Our lives can change so quickly. We are getting daily updates, and there is every reason to hope he will recover completely, but it will take some time.

Through this lens our trip to these two Moorish cities takes on a tinge of a last hurrah, or at least an inflection point. In this region we find narrow streets, many only one lane wide so always shady during the heat of the day, notable even in May. Wider streets may have a canopy. Granada is smaller than Córdoba and nestled among mountains, including the towering, snow-covered Sierra Nevada range, of which I do not have a good picture. Alhambra itself is a cluster of buildings interspersed with manicured grounds and gardens, a royal enclave home to over 2000 persons in its heyday. The intricately decorated Nasrid Palaces are among the many highlights (top row below).

Córdoba is famously home of the Mezquita, a mosque so enormous that later Christians simply built a cathedral inside after they conquered it. All Muslims–well, probably only male ones–would gather indoors at noon every Friday, so the open space was repeatedly enlarged to accommodate them as the population grew. The combination of mosque and cathedral emphasizes the contrast between the intimate, accessible deity of Islam and the remote, powerful deity of Christianity, an often jarring juxtaposition.

The Mezquita is on the banks of the Guadalquivir River, which also flows through Sevilla, and adjacent to the Roman Bridge, originally built in the first century CE and much maintained since. Across the bridge from the mosque-cathedral is a Roman guardhouse.
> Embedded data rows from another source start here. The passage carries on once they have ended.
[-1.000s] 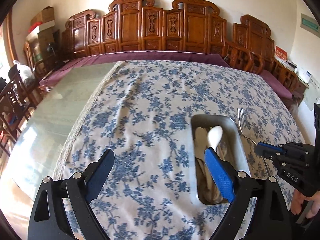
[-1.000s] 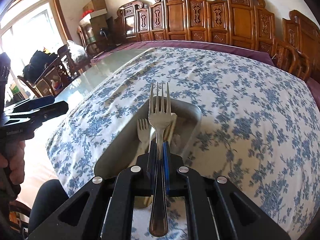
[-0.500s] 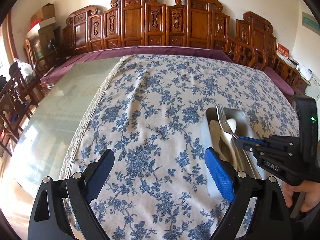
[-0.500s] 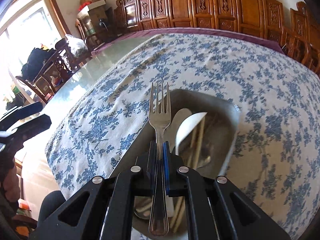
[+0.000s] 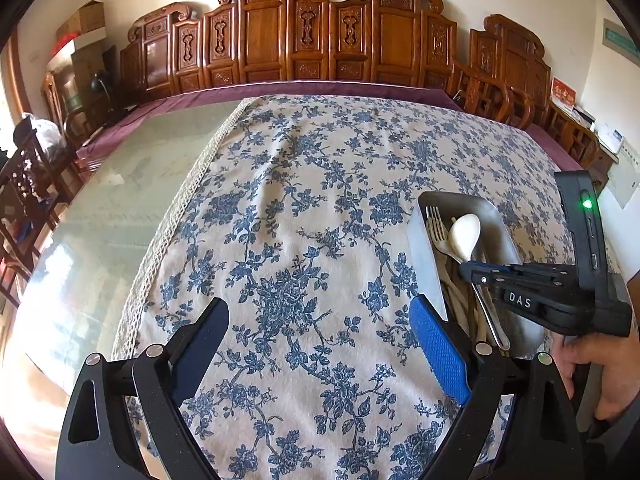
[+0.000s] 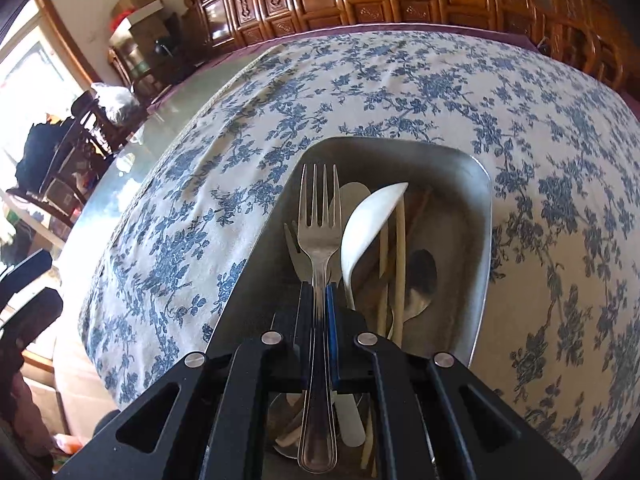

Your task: Organize utensils

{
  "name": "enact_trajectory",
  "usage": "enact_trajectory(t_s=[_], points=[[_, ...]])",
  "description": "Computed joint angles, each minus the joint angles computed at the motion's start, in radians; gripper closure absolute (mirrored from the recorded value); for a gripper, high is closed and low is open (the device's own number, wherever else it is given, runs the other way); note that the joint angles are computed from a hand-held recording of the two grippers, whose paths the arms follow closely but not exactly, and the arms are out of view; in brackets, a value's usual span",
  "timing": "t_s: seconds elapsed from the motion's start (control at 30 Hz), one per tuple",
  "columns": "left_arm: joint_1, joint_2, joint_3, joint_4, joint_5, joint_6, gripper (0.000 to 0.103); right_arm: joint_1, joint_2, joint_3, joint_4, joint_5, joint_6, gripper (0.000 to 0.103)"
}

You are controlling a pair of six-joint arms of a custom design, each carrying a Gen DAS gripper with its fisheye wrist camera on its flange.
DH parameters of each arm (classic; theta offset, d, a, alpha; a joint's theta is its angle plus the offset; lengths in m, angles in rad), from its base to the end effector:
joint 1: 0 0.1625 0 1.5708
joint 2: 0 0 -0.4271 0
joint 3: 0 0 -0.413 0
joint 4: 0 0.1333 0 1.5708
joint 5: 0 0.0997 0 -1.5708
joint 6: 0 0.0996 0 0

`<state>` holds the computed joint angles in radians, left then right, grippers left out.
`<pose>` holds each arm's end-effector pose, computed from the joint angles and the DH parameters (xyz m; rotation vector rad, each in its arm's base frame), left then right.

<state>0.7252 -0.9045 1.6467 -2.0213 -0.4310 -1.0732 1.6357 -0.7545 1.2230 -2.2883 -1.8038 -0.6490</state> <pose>-0.3394 -0.5999 0.1506 -0.0421 2.1097 -0.9253 0.1620 -0.7914 0.1992 0.9526 -2.6734 0.2445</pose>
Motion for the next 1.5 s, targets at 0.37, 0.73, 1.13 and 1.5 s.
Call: enact_trajectory(t_s=[0.37, 0.73, 1.13, 1.5], points=[[-0.002, -0.003, -0.001, 0.022, 0.006, -0.017, 0.015, -0.01, -0.02, 0.01, 0.055, 0.067, 0.024, 0.091], [-0.03, 0.037, -0.041, 0.018, 0.011, -0.002, 0.015, -0.019, -0.138, 0.117, -0.096, 0.089, -0.118, 0.091], [-0.094, 0.129, -0.135, 0.011, -0.003, 0.047, 0.013, -0.071, -0.335, 0.262, -0.257, 0.105, -0.185, 0.018], [-0.168, 0.2, -0.212, 0.128, -0.037, -0.05, 0.008, -0.116, -0.525, 0.402, -0.38, 0.141, -0.217, 0.003]])
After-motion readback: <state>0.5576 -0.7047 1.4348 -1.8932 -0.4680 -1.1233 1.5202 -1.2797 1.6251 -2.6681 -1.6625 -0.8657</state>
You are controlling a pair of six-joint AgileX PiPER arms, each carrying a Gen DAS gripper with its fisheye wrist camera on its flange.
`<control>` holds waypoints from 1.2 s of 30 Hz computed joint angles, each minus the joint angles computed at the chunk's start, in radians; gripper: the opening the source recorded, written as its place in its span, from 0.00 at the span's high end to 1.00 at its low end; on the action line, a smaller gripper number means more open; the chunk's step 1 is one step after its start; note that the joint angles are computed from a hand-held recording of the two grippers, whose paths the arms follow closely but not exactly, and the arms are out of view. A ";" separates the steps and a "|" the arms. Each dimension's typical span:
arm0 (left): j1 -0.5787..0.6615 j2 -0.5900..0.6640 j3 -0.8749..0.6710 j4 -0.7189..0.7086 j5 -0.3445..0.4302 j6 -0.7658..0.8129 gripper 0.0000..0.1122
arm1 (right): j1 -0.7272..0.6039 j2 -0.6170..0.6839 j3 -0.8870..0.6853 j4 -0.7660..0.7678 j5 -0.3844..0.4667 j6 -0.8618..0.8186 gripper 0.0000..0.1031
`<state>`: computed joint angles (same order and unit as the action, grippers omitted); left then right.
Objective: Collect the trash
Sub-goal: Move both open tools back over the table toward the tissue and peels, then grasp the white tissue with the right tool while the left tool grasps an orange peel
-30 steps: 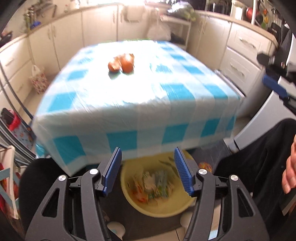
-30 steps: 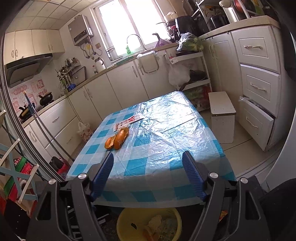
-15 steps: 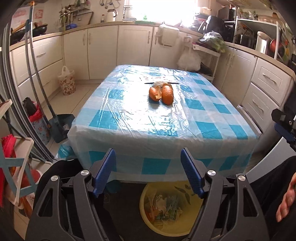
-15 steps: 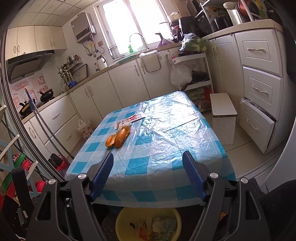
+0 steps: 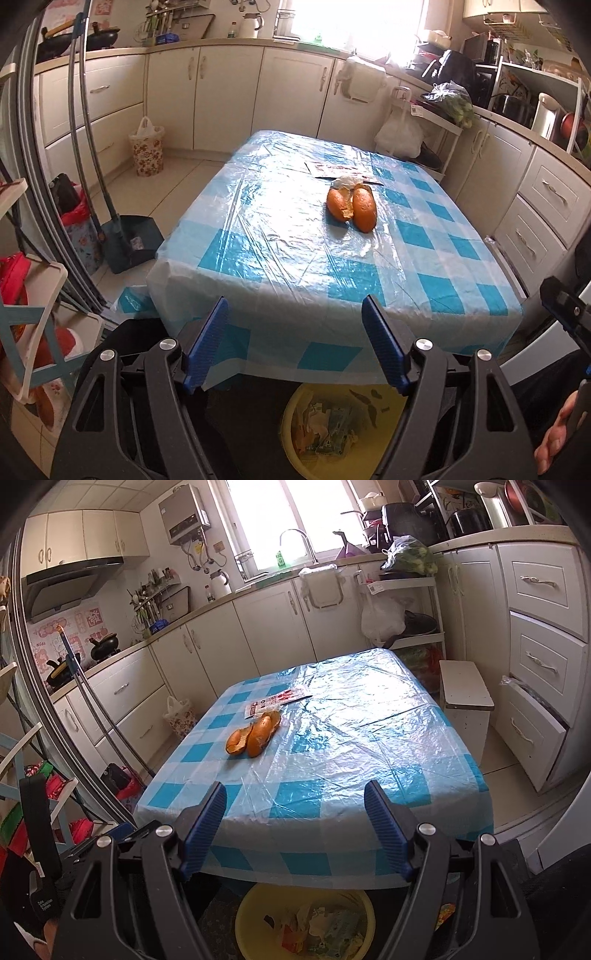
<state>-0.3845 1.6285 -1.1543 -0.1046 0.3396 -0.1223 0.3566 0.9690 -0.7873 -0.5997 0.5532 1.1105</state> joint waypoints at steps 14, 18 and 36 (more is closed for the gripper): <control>0.038 0.280 -0.415 -0.088 0.160 0.026 0.37 | -0.246 0.174 -0.136 0.691 -0.095 -0.699 0.28; 0.023 0.352 -0.534 -0.058 0.196 -0.020 0.37 | -0.320 0.310 -0.266 0.882 -0.063 -0.925 0.28; 0.100 0.522 -0.720 -0.103 0.297 -0.055 0.37 | -0.323 1.282 -1.524 0.812 0.522 -0.940 0.34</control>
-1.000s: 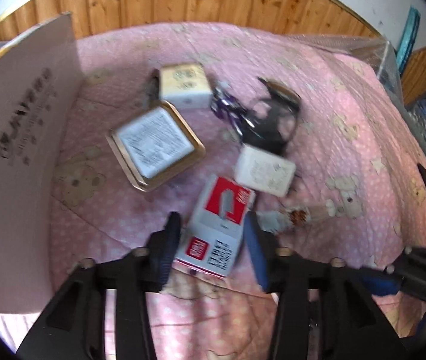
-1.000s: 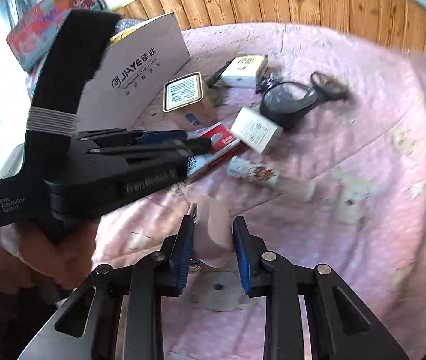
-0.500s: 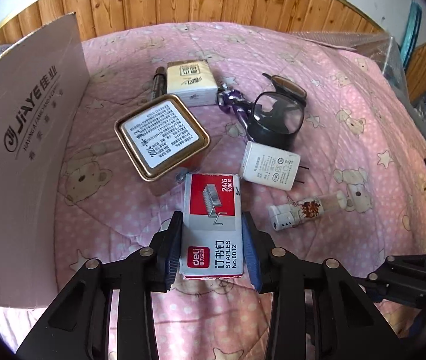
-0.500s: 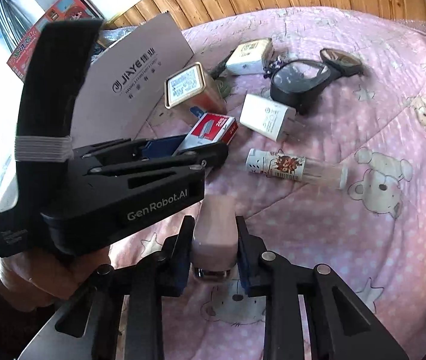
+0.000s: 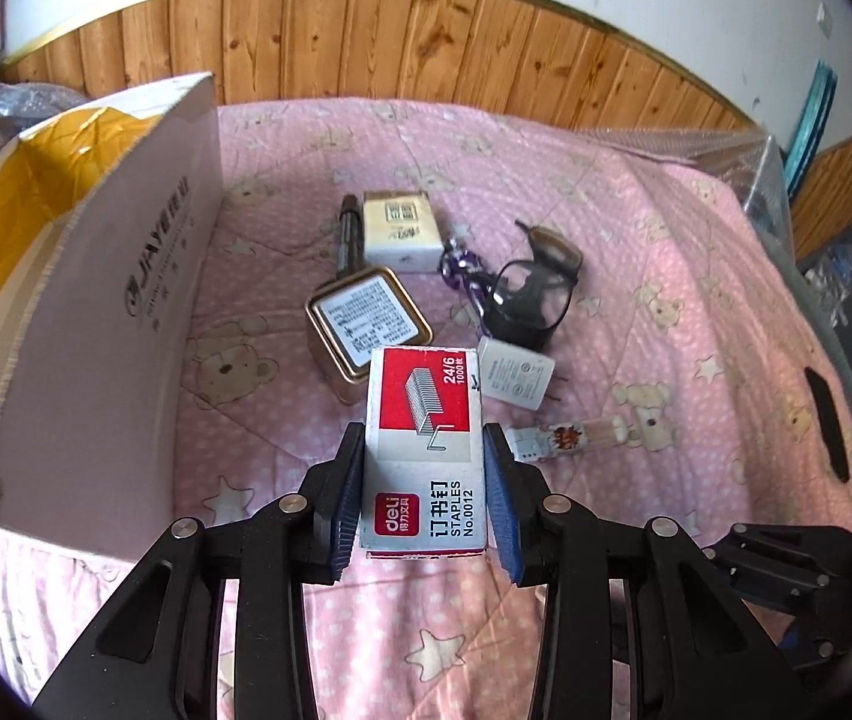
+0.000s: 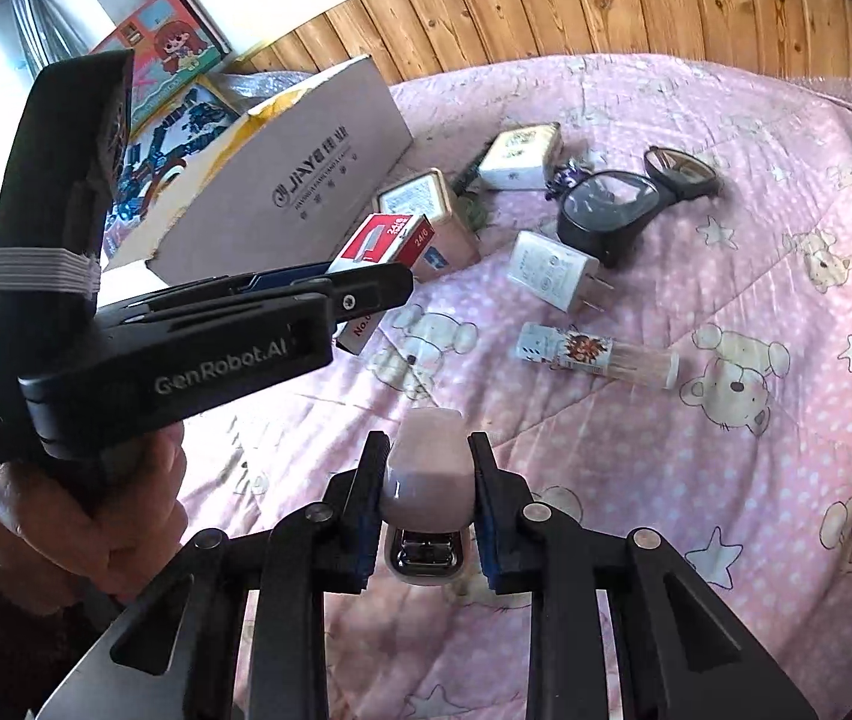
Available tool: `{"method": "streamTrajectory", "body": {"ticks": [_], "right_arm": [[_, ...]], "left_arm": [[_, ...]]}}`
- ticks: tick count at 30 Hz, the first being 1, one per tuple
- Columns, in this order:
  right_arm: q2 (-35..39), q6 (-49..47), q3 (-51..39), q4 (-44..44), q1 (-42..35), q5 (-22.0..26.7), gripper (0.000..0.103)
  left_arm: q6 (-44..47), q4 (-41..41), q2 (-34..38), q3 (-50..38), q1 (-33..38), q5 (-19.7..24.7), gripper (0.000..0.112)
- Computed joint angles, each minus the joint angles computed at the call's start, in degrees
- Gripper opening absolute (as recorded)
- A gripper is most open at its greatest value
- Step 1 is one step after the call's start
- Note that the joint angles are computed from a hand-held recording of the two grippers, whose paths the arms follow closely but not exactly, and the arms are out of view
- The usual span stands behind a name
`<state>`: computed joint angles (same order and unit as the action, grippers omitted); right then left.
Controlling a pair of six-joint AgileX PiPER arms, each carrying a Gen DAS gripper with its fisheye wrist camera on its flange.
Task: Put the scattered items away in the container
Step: 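Carry the staples box with the left tool while the right tool carries the stapler over the cardboard box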
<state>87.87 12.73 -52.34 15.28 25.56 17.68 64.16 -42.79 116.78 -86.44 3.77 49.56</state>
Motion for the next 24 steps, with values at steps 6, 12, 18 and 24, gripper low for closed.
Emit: {"method": "streamTrajectory", "body": {"ticks": [6, 12, 18, 24], "right_arm": [[9.60, -7.73, -9.32, 4.41, -2.45, -0.50, 0.027], [8.87, -4.35, -11.32, -0.59, -1.30, 0.76, 0.027], [7.08, -2.51, -12.82, -3.39, -0.23, 3.72, 0.027], [5.18, 3.02, -14.81, -9.04, 1.99, 6.31, 0.027]], "left_arm": [[0.86, -2.22, -1.78, -0.20, 1.59, 2.69, 0.039], [1.27, -4.17, -2.81, -1.31, 3.00, 5.66, 0.039], [0.76, -6.38, -3.42, -3.48, 4.68, 8.84, 0.039], [-1.56, -7.93, -2.61, -7.37, 6.38, 11.19, 0.039]]}}
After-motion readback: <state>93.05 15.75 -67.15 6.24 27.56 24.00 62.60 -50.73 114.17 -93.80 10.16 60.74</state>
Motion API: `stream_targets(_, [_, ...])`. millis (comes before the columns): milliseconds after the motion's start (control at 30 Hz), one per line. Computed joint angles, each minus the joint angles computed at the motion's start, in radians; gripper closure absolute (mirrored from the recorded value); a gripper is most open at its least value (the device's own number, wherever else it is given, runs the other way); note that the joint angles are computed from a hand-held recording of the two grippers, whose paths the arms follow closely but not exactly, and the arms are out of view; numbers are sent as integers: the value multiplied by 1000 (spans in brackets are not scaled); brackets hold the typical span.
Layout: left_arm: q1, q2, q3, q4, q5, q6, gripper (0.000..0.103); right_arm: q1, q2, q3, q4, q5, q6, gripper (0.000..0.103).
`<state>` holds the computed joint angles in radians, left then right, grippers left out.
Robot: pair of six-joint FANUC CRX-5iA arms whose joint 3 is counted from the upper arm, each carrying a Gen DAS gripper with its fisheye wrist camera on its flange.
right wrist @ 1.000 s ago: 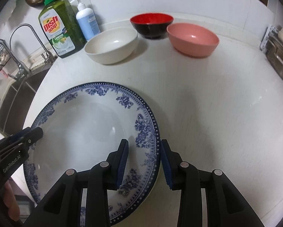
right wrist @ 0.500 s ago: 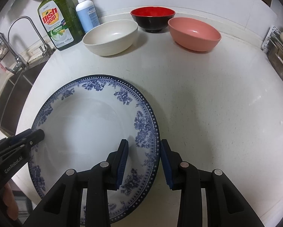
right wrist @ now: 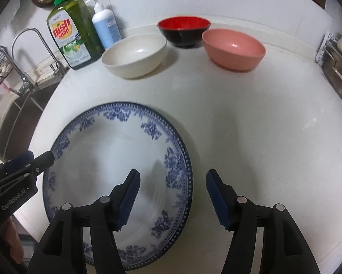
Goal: Organize plates and bowls
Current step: 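Move both grippers to the rim of the cream-white bowl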
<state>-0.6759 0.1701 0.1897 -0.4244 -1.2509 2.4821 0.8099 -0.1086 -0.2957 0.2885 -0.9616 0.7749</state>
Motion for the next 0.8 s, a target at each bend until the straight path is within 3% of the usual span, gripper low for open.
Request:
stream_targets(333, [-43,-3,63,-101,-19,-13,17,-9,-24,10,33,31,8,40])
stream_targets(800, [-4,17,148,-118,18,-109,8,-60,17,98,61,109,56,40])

We walked along this river to and from restaurants during day and night, when the temperature was more bearable. Our lodging was very close to the Mezquita, where there are shops to visit during the day and buskers at night, including one quite good classical guitarist. It was magical to gather after dark with a sparse collection of fellow music lovers, beautiful music, the building towering above us and the river murmuring.

Dan particularly enjoyed winding up our evenings this way.